An increasing number of PC games are supporting HDTV modes as well and do so far better than the Xbox can since they hardware generally has at least twice the RAM in the video card alone as well as several hundred megs for the rest of the system. It simply isn't a fair comparison for the nearly five year old Xbox hardware to be held up against DX9 class hardware. If, for instance, Far Cry:Instincts has a 720p mode, it is still going to be a, well, far cry, from what the PC version on something like an ATI X800 can do on the same display.
If anything doing the comparison in HDTV modes will makes the Xbox look worse as it was never intended to be a fulll on HDTV console. That transition remains for it successor to weather. By the time of Xbox 3 the time may be ripe for a console that supports only 720p and higher HDTV displays. The hardware will be up to the task for a console price so long as enough HD monitors are sold by then.

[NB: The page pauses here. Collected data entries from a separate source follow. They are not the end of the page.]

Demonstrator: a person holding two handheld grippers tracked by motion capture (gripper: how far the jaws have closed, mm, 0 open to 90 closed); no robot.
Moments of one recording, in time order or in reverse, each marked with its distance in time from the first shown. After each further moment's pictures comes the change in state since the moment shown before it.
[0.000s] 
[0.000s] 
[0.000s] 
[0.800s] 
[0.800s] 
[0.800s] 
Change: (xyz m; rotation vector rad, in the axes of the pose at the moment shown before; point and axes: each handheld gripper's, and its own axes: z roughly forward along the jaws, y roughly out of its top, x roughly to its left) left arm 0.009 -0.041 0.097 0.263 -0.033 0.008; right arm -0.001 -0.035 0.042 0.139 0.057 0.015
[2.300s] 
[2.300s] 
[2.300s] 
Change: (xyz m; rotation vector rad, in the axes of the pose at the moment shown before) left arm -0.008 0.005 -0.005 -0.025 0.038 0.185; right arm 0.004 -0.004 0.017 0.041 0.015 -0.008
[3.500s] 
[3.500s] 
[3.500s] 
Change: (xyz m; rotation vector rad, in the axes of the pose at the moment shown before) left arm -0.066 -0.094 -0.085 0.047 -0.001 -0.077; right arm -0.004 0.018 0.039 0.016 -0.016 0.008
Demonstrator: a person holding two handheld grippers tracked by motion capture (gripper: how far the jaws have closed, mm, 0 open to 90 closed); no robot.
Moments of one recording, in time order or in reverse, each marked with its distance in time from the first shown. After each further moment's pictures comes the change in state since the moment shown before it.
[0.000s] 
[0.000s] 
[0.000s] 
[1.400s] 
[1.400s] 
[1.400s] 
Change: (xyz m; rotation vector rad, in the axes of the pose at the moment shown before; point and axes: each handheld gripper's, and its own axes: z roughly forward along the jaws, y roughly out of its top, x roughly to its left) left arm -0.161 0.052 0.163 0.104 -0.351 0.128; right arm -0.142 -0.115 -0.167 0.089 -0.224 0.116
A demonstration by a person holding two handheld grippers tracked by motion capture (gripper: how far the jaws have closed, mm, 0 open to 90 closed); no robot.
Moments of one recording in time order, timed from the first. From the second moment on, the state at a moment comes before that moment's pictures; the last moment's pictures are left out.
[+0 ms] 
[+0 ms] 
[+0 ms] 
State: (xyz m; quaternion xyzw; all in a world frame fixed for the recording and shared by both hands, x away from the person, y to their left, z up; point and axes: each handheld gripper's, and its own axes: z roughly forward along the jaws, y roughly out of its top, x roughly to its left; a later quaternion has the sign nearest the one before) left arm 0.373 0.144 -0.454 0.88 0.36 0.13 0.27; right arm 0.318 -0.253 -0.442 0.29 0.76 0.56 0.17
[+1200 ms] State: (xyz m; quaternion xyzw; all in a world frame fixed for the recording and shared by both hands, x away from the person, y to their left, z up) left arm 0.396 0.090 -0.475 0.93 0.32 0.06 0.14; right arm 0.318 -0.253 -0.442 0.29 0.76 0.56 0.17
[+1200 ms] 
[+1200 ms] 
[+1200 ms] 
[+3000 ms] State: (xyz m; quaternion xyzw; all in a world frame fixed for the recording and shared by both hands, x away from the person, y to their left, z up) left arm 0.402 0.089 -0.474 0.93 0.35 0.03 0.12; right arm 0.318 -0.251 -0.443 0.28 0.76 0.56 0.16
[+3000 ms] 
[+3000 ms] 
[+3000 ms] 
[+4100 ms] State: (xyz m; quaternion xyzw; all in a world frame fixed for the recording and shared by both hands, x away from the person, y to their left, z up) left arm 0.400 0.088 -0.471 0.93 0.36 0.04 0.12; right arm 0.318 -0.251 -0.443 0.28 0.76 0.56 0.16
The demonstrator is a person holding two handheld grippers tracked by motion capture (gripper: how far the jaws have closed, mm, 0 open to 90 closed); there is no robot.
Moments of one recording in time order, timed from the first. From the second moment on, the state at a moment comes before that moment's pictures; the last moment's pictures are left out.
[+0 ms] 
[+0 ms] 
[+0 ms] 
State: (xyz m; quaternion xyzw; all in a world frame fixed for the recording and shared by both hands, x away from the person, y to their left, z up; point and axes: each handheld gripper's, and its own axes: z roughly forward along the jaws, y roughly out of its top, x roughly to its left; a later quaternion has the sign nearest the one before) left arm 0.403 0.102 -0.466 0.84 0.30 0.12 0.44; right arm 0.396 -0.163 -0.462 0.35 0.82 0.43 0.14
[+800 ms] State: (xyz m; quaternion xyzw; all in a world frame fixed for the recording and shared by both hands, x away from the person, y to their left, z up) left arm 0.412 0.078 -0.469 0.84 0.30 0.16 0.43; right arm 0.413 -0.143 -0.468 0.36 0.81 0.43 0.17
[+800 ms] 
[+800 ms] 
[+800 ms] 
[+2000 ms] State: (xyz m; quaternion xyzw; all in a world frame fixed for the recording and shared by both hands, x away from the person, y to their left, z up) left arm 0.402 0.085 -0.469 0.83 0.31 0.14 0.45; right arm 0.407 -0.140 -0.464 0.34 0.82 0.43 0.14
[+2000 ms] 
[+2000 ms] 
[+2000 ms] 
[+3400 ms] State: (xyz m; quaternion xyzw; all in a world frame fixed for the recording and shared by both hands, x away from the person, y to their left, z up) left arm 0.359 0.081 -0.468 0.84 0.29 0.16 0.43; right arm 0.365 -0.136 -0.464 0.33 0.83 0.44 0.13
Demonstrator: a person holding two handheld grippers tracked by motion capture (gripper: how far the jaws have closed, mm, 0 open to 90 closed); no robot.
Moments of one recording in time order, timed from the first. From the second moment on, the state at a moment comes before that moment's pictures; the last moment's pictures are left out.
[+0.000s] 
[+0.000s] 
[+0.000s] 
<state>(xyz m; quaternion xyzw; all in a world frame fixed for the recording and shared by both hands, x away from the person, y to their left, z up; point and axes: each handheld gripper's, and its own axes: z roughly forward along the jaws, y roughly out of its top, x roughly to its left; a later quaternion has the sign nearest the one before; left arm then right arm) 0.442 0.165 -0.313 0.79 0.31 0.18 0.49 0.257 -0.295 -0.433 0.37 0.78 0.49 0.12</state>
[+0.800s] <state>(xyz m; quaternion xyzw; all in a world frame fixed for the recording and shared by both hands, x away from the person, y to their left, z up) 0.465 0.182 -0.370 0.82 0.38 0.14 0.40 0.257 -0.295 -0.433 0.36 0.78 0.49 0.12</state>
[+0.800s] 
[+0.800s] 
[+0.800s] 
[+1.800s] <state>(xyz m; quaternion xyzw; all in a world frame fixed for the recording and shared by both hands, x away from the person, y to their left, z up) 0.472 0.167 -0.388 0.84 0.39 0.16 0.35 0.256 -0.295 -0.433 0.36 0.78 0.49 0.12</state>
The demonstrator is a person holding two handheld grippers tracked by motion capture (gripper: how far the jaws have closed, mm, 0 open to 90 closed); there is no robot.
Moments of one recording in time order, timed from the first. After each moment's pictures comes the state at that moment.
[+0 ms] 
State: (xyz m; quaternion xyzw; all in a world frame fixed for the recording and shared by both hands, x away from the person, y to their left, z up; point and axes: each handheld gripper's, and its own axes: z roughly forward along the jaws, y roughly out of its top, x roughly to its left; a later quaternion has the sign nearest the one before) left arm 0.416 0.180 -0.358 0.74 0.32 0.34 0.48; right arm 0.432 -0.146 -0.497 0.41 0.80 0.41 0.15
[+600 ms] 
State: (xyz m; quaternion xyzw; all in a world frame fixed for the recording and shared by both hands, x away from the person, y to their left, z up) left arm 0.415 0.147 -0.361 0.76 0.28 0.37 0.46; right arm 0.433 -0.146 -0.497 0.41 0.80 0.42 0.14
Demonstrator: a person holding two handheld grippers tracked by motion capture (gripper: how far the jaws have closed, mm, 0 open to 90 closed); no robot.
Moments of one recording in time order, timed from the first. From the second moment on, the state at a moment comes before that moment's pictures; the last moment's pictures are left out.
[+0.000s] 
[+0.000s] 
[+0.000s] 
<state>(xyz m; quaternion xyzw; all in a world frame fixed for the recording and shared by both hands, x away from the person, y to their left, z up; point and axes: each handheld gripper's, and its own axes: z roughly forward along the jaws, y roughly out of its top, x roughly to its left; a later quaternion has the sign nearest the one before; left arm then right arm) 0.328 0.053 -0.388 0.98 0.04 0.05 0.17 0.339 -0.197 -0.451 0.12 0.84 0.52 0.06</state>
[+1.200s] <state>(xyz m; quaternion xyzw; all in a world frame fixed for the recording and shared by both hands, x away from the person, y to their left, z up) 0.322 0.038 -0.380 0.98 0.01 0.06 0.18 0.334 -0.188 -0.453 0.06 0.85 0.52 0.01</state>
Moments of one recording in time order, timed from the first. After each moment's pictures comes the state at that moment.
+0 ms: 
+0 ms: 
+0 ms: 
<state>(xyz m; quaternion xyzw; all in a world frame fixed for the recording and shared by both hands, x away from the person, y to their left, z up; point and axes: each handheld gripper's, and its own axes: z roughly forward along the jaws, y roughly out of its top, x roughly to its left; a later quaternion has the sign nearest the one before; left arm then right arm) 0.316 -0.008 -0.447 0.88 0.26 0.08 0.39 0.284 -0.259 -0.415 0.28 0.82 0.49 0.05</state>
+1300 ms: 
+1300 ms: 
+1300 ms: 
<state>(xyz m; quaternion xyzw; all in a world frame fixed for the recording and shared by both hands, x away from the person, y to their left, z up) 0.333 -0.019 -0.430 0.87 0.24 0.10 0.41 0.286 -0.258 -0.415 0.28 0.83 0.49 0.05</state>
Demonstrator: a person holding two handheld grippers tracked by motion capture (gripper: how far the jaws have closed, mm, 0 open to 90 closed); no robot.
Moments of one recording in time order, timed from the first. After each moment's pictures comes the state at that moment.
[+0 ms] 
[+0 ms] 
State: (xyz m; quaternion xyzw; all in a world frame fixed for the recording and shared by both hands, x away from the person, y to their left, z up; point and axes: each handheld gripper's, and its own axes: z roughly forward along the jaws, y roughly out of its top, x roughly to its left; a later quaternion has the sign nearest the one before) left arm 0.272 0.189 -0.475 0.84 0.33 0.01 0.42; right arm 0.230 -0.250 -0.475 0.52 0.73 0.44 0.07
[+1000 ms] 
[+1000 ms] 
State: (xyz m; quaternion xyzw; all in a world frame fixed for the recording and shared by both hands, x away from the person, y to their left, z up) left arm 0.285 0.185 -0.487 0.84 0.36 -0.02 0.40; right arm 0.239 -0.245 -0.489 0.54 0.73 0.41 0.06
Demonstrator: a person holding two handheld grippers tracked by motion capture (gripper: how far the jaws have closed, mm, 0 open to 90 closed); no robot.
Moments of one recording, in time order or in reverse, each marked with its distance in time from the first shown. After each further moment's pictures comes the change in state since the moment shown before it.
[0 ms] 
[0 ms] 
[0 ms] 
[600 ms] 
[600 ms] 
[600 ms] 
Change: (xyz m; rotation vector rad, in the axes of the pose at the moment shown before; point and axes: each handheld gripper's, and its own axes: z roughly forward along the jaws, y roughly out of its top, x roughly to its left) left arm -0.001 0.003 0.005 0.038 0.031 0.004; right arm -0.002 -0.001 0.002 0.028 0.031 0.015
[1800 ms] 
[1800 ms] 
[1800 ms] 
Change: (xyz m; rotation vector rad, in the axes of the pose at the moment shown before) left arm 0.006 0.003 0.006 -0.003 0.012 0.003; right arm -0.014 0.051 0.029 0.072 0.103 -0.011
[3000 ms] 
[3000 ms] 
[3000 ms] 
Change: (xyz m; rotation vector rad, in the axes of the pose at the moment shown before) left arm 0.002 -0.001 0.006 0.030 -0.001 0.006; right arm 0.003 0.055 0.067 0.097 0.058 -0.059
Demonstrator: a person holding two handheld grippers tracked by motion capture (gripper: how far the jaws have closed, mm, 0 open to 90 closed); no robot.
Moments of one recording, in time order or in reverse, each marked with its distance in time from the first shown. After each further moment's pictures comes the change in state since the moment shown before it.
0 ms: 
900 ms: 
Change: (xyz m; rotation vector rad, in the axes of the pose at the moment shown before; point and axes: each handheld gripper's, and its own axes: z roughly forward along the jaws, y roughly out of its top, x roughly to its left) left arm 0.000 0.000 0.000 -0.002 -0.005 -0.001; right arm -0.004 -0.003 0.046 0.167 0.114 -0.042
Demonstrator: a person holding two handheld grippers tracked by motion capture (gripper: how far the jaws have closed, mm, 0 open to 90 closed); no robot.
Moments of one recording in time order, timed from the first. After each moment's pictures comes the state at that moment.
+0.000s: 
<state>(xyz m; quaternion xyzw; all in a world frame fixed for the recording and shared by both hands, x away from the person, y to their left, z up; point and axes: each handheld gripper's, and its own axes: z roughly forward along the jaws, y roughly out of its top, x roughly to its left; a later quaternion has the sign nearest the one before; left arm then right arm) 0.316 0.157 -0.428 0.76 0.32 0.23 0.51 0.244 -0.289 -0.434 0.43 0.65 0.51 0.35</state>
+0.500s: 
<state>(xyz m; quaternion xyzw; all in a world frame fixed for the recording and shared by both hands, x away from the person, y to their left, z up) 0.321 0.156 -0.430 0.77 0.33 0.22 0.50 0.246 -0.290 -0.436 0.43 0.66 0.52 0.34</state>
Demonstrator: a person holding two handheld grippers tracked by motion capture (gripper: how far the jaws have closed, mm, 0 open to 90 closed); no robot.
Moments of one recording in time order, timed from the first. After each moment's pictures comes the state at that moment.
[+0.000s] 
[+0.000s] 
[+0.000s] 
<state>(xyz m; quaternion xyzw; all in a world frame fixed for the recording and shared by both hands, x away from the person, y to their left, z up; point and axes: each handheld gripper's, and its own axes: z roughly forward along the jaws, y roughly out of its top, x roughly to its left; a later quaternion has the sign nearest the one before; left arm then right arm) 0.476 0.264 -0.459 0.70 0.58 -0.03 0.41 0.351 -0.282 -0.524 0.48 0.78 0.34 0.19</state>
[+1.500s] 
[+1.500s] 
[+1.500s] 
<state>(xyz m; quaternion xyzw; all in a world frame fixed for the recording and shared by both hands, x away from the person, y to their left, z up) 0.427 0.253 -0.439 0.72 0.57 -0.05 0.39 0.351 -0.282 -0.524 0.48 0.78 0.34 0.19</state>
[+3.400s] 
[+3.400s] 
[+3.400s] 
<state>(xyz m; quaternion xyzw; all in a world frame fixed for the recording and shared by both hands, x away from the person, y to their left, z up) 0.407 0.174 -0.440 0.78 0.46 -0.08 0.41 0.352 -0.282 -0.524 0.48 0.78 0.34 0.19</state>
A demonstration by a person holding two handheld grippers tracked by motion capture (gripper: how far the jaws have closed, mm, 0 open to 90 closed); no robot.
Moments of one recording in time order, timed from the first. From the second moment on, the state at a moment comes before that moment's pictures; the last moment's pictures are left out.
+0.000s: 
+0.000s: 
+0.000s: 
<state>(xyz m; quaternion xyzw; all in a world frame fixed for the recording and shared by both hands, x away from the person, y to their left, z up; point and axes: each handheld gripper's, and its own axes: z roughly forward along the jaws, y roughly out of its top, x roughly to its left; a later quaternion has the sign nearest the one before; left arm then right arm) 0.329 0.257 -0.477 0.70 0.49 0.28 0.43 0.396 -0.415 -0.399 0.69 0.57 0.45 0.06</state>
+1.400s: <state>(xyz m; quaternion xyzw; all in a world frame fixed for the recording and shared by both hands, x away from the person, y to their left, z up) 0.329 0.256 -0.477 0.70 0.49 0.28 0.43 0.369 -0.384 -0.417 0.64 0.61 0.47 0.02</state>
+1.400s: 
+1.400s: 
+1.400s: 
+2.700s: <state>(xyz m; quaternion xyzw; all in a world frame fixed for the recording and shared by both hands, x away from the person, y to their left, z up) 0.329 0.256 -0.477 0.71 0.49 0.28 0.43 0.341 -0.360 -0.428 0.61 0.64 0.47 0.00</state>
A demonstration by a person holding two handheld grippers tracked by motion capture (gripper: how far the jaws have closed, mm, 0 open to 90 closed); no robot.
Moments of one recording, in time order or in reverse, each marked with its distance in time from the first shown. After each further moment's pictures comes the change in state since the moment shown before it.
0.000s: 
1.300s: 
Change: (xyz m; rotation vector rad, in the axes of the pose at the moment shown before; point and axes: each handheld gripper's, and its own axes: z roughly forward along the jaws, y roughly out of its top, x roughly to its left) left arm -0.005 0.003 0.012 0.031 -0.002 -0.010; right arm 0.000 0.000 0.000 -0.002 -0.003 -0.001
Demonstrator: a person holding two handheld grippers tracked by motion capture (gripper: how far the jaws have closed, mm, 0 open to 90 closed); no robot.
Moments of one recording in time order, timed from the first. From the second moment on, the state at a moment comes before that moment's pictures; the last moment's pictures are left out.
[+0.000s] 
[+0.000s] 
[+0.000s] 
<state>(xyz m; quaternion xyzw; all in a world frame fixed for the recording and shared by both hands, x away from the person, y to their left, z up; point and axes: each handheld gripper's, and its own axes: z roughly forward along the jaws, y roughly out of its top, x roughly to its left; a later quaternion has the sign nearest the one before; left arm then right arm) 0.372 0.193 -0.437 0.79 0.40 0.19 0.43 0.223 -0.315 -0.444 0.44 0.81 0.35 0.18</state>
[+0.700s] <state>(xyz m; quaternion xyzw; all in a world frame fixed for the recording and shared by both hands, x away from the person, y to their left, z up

If you really think the newer hardware appearing in the next generation of consoles won't do a lot more with an NTSC display than we've seen to date, you only have to slip in a DVD of 'Toy Story,' a movie that was in theaters almost ten years ago, and realize that no console has yet to come even close to that kind of rendering in real-time, nevermind interactively.
There is still plenty of room for improvement in consoles even before HDTV ups the ante for the graphical workload.